WHAT TO DO:
Return the run of lines below that opens with the line containing "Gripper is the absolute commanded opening" and closes with the line containing "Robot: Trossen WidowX", keeping each one exact.

EXERCISE DATA:
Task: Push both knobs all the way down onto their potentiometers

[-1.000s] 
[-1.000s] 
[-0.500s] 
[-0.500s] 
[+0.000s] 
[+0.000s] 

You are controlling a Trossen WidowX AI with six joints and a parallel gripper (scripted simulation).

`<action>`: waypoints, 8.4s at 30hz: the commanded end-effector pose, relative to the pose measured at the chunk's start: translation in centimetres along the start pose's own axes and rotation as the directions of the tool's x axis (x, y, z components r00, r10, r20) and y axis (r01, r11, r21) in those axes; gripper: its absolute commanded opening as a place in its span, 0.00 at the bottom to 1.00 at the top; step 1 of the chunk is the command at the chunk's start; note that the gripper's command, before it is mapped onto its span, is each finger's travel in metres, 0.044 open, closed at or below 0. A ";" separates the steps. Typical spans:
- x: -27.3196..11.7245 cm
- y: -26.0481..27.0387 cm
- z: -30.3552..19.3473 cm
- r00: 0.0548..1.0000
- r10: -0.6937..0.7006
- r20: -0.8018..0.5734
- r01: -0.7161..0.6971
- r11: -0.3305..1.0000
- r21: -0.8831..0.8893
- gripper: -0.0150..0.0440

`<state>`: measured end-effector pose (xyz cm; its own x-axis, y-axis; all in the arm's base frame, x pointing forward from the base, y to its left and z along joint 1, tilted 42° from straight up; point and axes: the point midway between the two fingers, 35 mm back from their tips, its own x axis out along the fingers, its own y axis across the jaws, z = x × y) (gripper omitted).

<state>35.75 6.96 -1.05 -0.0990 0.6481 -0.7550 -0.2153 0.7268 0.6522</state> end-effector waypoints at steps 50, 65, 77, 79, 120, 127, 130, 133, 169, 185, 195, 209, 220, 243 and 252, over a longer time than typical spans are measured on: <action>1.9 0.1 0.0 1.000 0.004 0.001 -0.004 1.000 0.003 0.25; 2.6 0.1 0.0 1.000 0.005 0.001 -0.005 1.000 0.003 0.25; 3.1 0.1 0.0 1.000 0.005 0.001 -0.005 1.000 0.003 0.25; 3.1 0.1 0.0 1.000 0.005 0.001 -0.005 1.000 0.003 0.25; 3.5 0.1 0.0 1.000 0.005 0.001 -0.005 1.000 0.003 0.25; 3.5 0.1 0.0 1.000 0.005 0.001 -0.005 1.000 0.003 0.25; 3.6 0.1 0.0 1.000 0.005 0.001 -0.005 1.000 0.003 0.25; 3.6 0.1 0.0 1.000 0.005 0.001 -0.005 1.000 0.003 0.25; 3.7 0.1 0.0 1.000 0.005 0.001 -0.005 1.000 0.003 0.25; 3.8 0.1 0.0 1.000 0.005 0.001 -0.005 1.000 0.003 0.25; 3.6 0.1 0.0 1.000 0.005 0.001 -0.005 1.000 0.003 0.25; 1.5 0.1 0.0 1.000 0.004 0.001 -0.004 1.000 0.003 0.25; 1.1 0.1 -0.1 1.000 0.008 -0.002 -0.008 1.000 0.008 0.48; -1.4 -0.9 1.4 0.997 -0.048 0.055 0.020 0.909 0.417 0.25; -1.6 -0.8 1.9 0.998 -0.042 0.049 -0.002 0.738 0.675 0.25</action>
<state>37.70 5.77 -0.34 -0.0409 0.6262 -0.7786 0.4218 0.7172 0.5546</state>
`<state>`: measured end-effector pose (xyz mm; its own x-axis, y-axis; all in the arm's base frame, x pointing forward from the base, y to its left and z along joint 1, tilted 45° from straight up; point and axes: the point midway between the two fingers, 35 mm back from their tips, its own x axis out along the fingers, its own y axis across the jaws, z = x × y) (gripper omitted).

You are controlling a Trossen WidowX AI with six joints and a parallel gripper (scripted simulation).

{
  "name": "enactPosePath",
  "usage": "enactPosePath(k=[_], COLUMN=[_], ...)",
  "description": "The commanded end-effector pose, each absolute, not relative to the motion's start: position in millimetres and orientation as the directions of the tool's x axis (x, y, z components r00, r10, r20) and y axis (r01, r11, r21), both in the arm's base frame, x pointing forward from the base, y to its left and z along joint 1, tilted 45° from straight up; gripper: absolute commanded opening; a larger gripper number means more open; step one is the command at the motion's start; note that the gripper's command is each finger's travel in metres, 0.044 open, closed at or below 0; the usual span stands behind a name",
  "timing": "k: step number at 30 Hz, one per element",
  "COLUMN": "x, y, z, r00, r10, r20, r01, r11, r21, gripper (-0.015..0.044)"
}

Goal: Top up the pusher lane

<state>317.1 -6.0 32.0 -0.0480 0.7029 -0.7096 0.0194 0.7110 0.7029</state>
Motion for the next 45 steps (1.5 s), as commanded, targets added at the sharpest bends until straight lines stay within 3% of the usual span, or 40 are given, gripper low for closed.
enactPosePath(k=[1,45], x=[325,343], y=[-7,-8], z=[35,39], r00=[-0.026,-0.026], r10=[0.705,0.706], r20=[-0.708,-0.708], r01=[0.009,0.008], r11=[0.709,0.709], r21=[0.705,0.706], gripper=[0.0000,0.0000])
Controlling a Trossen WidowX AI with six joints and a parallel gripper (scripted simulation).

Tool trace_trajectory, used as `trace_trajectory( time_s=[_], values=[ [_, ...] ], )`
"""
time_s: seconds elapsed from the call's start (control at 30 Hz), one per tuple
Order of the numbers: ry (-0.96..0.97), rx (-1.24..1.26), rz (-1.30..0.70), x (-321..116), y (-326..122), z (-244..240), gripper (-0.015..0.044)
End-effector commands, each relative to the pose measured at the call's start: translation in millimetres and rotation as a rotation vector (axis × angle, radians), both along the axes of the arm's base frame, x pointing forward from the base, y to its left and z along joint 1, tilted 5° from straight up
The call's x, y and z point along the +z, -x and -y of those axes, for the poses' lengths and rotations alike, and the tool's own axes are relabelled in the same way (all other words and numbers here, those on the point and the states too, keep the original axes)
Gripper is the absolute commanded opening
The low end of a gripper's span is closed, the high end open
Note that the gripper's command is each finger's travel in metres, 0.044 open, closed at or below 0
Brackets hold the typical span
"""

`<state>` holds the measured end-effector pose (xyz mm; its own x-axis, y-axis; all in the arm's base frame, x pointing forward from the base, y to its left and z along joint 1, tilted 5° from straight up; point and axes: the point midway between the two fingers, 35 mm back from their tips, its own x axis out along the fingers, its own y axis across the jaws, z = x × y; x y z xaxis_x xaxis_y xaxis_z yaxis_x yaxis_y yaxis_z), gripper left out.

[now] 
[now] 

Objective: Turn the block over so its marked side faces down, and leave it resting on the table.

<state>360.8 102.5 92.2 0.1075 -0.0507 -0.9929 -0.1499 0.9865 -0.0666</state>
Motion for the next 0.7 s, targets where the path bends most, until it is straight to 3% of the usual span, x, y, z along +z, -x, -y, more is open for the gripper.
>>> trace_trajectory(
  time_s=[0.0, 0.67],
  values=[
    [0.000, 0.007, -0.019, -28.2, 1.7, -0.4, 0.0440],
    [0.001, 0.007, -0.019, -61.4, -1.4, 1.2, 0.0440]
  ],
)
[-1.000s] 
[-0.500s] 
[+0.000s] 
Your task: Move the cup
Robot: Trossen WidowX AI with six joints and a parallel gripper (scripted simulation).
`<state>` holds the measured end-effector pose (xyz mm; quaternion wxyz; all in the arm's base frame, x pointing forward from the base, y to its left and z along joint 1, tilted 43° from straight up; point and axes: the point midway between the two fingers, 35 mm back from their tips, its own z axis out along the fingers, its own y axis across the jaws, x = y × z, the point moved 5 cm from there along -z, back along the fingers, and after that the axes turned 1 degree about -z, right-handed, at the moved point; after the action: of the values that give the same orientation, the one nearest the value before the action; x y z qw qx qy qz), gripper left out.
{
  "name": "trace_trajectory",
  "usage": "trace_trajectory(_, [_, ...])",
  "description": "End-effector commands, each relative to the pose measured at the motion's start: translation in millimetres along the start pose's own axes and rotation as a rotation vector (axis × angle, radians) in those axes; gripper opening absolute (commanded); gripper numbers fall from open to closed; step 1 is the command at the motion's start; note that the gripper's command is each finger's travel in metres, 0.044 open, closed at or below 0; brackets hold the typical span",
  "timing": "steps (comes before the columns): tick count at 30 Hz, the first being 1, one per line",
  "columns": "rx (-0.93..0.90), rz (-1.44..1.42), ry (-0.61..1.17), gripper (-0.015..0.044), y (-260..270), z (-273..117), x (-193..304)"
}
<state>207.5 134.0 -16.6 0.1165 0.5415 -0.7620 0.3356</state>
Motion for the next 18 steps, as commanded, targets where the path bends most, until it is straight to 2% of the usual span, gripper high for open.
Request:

REPLY:
Gripper is the absolute commanded opening
The low end of a gripper's span is closed, the high end open
Note that the gripper's command is each finger's travel in metres, 0.044 open, closed at or below 0
Brackets hold the typical span
"""

`<state>` holds the measured end-effector pose (xyz mm; its own x-axis, y-axis; all in the arm's base frame, x pointing forward from the base, y to its left and z along joint 1, tilted 5° from straight up; point and axes: the point midway between the two fingers, 35 mm back from their tips, its own x axis out along the fingers, its own y axis across the jaws, z = x × y; x y z xaxis_x xaxis_y xaxis_z yaxis_x yaxis_y yaxis_z), gripper left out.

[now] 
[now] 

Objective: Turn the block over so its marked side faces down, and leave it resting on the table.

<state>360.8 102.5 92.2 0.1075 -0.0507 -0.9929 -0.1499 0.9865 -0.0666</state>
Motion for the next 0.7 s, targets where the path bends most, until it is straight to 3% of the usual span, x, y, z along +z, -x, -y, more is open for the gripper.
>>> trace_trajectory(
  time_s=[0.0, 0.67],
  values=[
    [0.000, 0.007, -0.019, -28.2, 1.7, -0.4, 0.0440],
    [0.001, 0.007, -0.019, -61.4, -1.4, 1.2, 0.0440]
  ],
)
[-1.000s] 
[-0.500s] 
[+0.000s] 
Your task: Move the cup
Robot: Trossen WidowX AI with six joints and a parallel gripper (scripted simulation).

What appears above is the complete answer.